Meaningful and fascinating, to be sure. But, nonetheless, dense, perhaps unnecessarily so. And, here he is, a page later, attempting to clarify.

But the utilitarian argument, while not being without sense in justifying a political order, does not reach the emotional center of the [cosmion], this center being the desire to create a world of meaning out of these human [emotions/aspirations/appetites] and desires, such as the desire for procreation and to outlive the fragmentary personal life by a projection into the life of [emotion and character] or of a more comprehensive tribal or national group; the desire to give the questionable achievements of an individual life an added meaning by weaving it into the texture of group achievement.

Still, Nisbet gushed, “Voegelin has done more than any other philosopher with whom I am acquainted—with the exception of St. Augustine—to bring an empirical, reasoned conception of individual consciousness as the dynamo of history.”

One of Voegelin’s early friends and colleagues—they were members of the George Fleischer Society together—considered the Austrian in a very different light. He was, Aurel Kolnai claimed “a fascist savant of rare acumen and coolness.”

With Nisbet, though, Russell Kirk took this enthusiasm to the level of ecstasy.

With Gabriel Marcel, the historian of this school–let us call it, for our immediate purposes, the Christian school of historical scholarship–sets his face against ‘this crowned ghost, the meaning of history.’ For the ends of man and society are not to be found in history: those ends are transcendent, attaining fruition only beyond the limits of the time and space which we know in this little world of ours. History has many meanings, but they are particular meanings for the regulation of private conduct and public polity, not a Gnostic plan for immanent regeneration before which we must abase ourselves. Who are the historians of this Christian school? To name three almost at random, St. Augustine, Bossuet, Edmund Burke, Professor Voegelin is our present principal representative of this body of conviction, which he advances with impressive scholarship and systematic argument.

From Kirk’s perspective, Voegelin’s work undid all of the errors of the 18th, 19th, and 20th centuries.

Voegelin, however, bristled at the attention given to him by conservatives such as Kirk. One of his students remembered Kirk visiting Voegelin at Stanford and the chilliness that separated them.

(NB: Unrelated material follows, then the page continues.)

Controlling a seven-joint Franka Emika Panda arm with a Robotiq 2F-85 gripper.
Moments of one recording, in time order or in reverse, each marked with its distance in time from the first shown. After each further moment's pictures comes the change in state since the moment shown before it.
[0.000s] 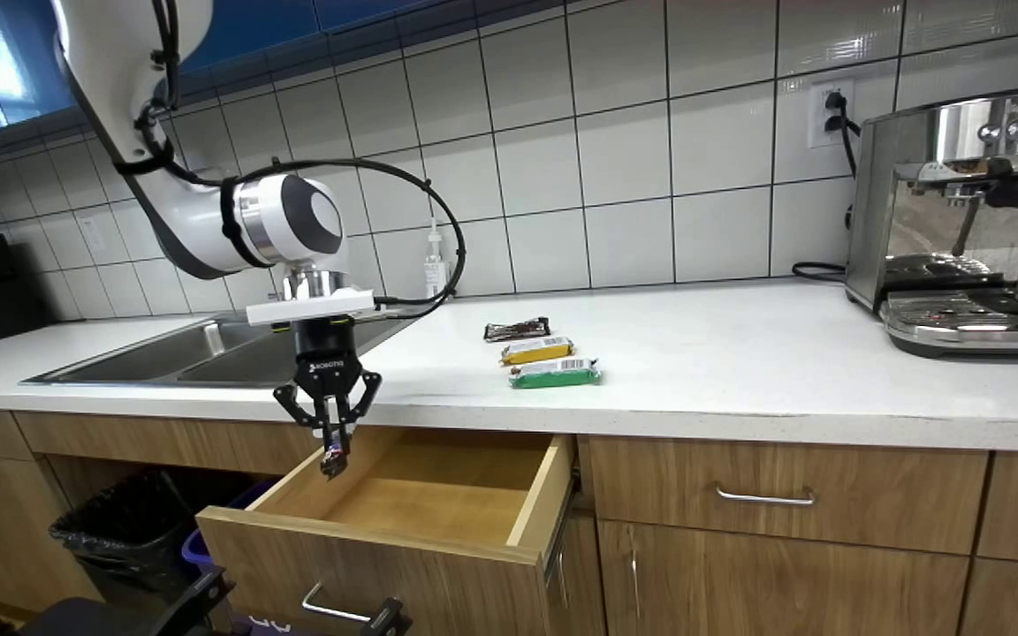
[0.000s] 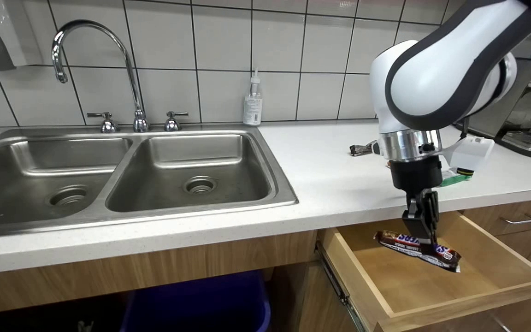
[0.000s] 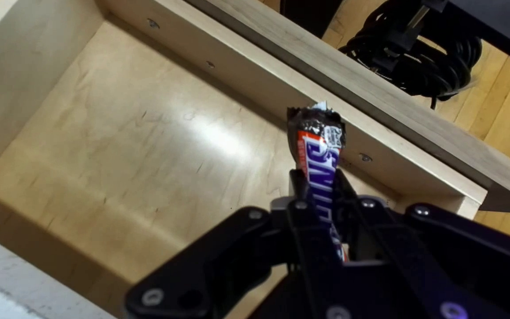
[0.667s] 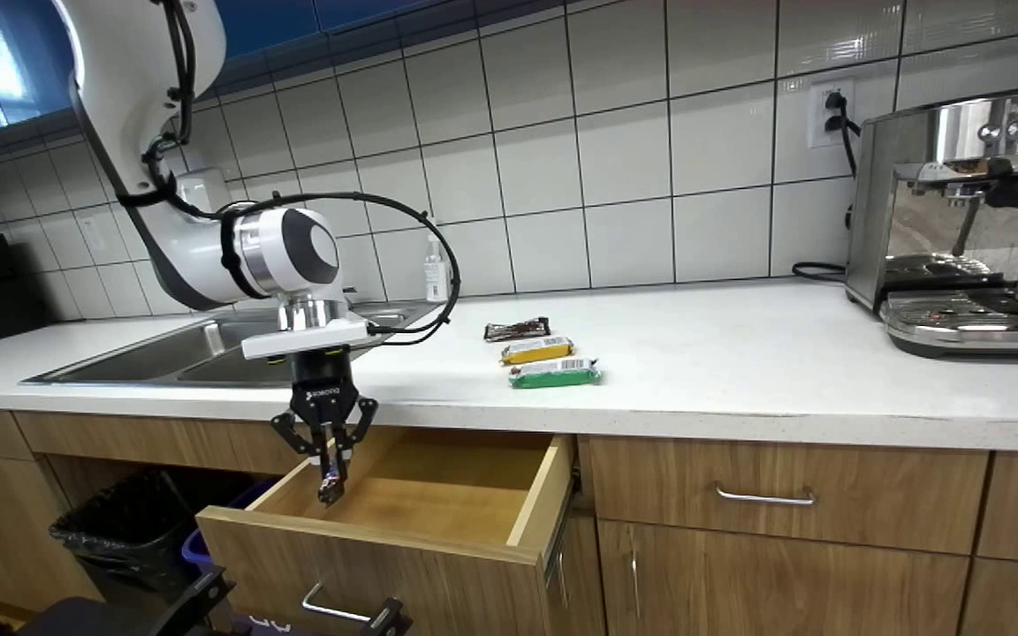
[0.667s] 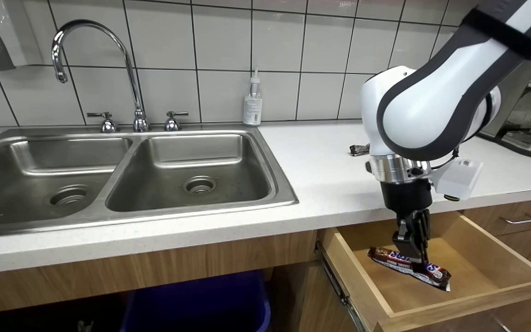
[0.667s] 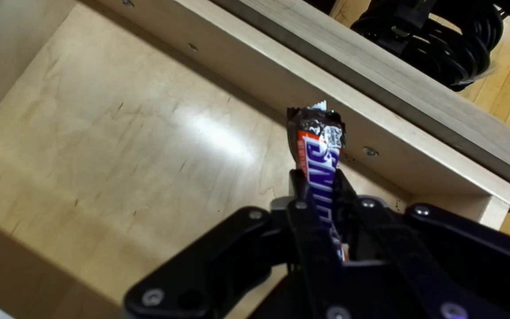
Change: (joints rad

I once saw Russell Kirk at Stanford. Lissy called me up and said, “You have to come over, because I’ve scratched myself bloody in the back of my head. Here you have these two idiots, my husband and Russell Kirk, staring at each other and mumbling one-sentence statements and then falling silent again.” I thought she was making it up, but I went over there around nine o’clock in the evening and it was exactly like that: Eric Voegelin and Russell Kirk were sitting at opposite ends of the room, both smoking cigars and emitting phrases and then falling silent. They had nothing to say to each other. Russell Kirk was a little bit more willing to add maybe a sentence or two to the original sentence, but Voegelin was totally out of it. He hoped that Russell Kirk would go away! When we drove him to the hotel, I had to go with them; I was not allowed to drive home. Voegelin said “No, we have to talk about this experience.” So, we drove Kirk to the hotel, then we came back and talked about him and the idiocy of American conservatism.

Voegelin, it should be admitted, might very well have been an enemy of progressivism, but that did not, as his views and personal habits demonstrated, make him a conservative.